From the listing below, pull out every line where the string "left" appears.
Given material Start Marker
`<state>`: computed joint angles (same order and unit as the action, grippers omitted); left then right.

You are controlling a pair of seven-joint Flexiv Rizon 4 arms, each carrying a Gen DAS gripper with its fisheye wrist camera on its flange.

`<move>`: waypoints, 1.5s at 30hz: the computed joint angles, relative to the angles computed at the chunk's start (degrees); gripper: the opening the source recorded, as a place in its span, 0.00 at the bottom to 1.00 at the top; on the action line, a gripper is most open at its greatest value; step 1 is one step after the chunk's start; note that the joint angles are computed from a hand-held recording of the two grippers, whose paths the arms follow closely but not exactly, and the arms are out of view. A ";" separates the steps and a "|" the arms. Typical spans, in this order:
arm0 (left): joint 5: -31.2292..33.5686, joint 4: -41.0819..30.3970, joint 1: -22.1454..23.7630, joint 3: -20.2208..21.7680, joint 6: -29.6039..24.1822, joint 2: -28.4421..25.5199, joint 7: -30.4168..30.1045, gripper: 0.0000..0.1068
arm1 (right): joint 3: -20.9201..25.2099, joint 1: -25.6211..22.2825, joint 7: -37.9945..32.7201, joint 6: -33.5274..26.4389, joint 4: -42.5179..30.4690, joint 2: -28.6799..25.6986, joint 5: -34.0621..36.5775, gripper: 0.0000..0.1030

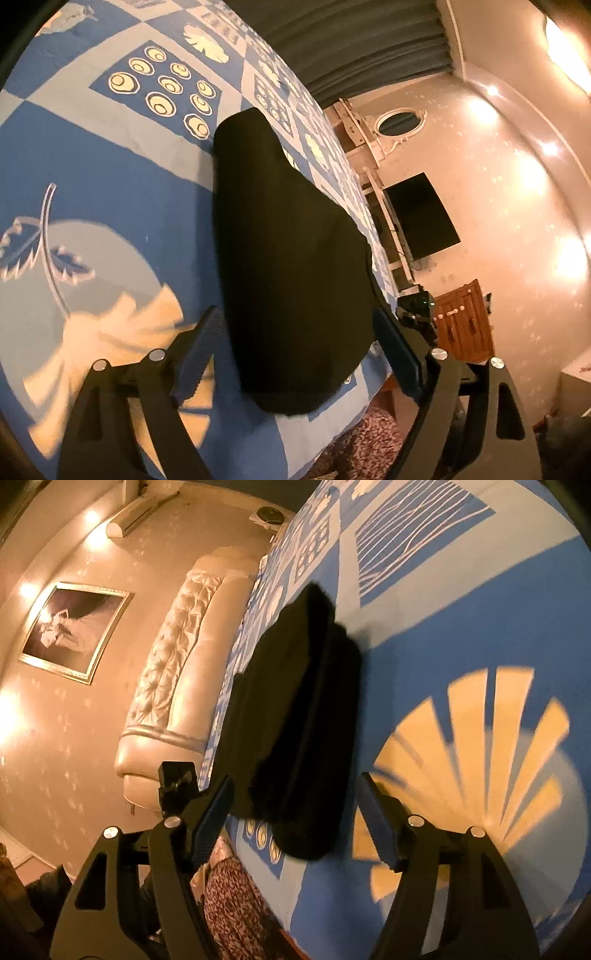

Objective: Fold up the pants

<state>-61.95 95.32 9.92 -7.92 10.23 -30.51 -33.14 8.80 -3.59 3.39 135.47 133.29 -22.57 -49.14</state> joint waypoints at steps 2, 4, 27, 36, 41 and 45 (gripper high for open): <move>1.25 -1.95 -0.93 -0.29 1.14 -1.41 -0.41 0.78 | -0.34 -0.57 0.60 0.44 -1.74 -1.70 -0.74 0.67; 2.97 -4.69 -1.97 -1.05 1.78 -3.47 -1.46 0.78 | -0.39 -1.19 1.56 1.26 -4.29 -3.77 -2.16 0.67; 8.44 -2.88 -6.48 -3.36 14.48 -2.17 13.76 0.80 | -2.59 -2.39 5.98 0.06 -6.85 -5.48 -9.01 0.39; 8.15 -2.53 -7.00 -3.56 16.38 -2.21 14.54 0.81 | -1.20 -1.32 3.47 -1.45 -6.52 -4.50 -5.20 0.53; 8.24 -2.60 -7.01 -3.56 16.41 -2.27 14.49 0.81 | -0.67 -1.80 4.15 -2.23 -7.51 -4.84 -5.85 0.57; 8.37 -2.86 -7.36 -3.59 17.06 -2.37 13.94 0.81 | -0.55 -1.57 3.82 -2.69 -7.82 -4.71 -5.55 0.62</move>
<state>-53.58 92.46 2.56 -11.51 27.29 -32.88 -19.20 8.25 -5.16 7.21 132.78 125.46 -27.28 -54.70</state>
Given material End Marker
:: Exercise solution ::
`<state>`: computed joint angles (same order and unit as the action, grippers omitted); left then right.
arm0 (left): joint 5: -31.2292..33.5686, joint 4: -41.0819..30.3970, joint 1: -22.1454..23.7630, joint 3: -20.2208..21.7680, joint 6: -29.6039..24.1822, joint 2: -28.4421..25.5199, joint 7: -30.4168..30.1045, gripper: 0.0000..0.1068

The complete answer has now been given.